Durante 2019, ARTICLE 19 había documentado que un periodista en promedio podría ser agredido hasta cinco veces en un año.1 En 2020, el promedio aumentó a seis veces y, en 2021, se elevó hasta ocho veces. En el caso de las mujeres, esta situación se agrava, ya que en promedio una periodista fue agredida en ocho ocasiones al año en 2020 y hasta 11 en el primer semestre de 2021.

En relación con las agresiones contra mujeres periodistas, activistas y defensoras de derechos humanos, se ha identificado que el método más recurrente es el arresto domiciliario, es decir, el no permitirles salir de su domicilio aún sin una orden judicial de por medio.  Son de este tipo 64% (para 2020) y 72% (en 2021) las agresiones perpetradas en su contra. Asimismo, ARTICLE 19 observa que en 2020 y el primer semestre de 2021, la Seguridad del Estado utiliza a los menores como un instrumento de chantaje para mostrar su dominación sobre las mujeres, aprovechando el significado especial que tienen los hijos.

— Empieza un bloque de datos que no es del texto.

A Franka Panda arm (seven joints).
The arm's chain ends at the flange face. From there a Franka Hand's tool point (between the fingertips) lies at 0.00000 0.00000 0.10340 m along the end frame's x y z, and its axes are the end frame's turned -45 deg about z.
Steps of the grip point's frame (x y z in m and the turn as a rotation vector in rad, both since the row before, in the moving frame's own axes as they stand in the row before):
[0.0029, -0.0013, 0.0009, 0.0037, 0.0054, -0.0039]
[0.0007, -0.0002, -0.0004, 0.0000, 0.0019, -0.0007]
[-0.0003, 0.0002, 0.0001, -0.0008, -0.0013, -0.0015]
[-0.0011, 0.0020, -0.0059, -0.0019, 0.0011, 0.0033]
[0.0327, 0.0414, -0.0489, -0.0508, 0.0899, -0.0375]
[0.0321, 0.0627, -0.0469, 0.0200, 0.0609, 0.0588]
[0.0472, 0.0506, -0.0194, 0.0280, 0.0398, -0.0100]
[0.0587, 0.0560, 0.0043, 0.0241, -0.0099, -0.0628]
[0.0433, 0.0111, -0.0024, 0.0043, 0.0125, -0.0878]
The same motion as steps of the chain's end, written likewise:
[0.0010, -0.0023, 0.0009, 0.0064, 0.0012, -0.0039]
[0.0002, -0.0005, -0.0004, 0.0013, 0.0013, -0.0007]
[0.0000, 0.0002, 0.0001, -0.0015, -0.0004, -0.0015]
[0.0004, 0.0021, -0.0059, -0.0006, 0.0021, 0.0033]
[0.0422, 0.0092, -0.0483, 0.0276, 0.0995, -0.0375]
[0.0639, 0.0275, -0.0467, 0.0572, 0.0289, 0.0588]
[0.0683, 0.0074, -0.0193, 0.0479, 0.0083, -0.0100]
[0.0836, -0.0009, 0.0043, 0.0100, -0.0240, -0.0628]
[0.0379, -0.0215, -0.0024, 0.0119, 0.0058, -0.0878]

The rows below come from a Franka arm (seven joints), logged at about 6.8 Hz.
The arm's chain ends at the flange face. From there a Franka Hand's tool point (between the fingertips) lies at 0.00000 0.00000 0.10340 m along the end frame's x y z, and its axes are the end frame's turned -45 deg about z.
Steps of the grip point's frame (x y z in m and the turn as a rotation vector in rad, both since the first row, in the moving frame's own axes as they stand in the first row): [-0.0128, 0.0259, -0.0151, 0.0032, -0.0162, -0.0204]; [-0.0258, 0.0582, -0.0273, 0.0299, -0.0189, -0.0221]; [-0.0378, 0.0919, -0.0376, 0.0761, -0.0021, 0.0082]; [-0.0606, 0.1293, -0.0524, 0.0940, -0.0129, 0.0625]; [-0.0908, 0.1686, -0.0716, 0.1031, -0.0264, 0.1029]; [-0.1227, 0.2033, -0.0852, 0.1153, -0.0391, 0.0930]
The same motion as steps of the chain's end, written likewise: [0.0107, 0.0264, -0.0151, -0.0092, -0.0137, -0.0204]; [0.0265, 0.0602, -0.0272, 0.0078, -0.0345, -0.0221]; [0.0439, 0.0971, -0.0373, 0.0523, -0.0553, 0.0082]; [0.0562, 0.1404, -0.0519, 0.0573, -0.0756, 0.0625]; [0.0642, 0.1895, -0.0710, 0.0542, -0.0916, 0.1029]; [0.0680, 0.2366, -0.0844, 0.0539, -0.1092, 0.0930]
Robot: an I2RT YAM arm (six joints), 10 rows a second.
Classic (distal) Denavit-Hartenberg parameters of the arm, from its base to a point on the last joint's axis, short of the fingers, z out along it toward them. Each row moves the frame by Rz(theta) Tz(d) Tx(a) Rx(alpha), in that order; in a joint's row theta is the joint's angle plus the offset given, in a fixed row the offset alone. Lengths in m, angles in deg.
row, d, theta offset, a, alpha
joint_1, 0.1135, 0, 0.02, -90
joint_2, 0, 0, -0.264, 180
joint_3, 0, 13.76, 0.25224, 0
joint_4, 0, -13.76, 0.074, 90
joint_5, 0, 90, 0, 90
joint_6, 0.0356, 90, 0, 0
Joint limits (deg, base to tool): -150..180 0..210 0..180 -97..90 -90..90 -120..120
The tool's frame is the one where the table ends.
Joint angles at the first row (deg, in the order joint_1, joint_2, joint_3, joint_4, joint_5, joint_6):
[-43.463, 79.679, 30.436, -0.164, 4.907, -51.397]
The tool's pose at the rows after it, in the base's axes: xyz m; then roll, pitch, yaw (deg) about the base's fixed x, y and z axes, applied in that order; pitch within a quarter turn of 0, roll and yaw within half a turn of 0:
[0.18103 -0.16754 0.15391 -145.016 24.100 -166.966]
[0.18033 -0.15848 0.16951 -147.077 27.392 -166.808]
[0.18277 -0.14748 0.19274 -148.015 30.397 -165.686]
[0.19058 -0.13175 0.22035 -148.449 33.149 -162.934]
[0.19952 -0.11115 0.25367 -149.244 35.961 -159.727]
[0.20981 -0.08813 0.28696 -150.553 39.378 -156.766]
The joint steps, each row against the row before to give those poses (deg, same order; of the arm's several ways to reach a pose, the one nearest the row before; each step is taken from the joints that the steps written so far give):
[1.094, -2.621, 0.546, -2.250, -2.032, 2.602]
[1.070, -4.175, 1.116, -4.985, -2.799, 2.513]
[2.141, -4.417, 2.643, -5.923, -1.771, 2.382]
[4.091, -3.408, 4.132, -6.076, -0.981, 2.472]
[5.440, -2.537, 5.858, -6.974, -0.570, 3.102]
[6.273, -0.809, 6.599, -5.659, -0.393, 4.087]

Por otro lado, las campañas de desprestigio adquieren particular relevancia cuando son en contra de mujeres periodistas, activistas, defensoras de los derechos humanos y artistas, pues se intensifican de manera diferenciada. Los mensajes de estas campañas las despojan de su profesión, las estigmatizan y las colocan como “prostitutas”, repercutiendo en sus círculos familiares y profesionales. Entre 2020 y 2021, ARTICLE 19 documentó diversas campañas en contra de Tania Bruguera, Iliana Hernández Cardosa, Elaine Díaz y Yoani Sánchez Cordero. Otro tipo de agresiones recurrentes fueron los interrogatorios, durante los cuales han tenido lugar a una serie de vejaciones con connotación de género, como es exigirles que se desnuden y hagan sentadillas.

Frente a todo este contexto, ARTICLE 19 expone en el informe una serie de recomendaciones al Estado de Cuba, entre las que destacan:

1. Garantizar el ejercicio de la libertad de expresión y del trabajo periodístico de manera libre y sin violencia. Erradicar las prácticas de hostigamiento, intimidación y amedrentamiento en contra de la prensa por las instituciones de seguridad del Estado y sancionar cualquier acto de abuso de poder.

2. Derogar y/o modificar la normativa penal vigente que criminaliza el ejercicio de la libertad de expresión online y offline y adaptar las normas constitucionales a los estándares internacionales en materia de libertad de expresión a efecto de:

a) Eliminar el monopolio del Estado sobre los medios de comunicación masiva y reconocer la posibilidad de éstos sean propiedad privada.

b) Impulsar el pluralismo informativo.

c) Prohibir cualquier tipo de censura previa.

d) Eliminar cualquier disposición que busque criminalizar la libertad de expresión y el derecho a la información.

e) Limitar las restricciones a la libertad de expresión, al derecho a la información y al derecho a la privacidad, así como a aquellas que de manera específica son señaladas en una ley y son necesarias en una sociedad democrática.

3. Garantizar el acceso a la justicia y al debido proceso en las investigaciones relacionadas con el ejercicio de la libertad de expresión. Asegurar la independencia del Poder Judicial.

4. Garantizar el acceso a la información de manera universal. Eliminar los bloqueos informativos a periodistas independientes. Promover un diálogo abierto de rendición de cuentas desde el gobierno hacia los medios de comunicación y la ciudadanía.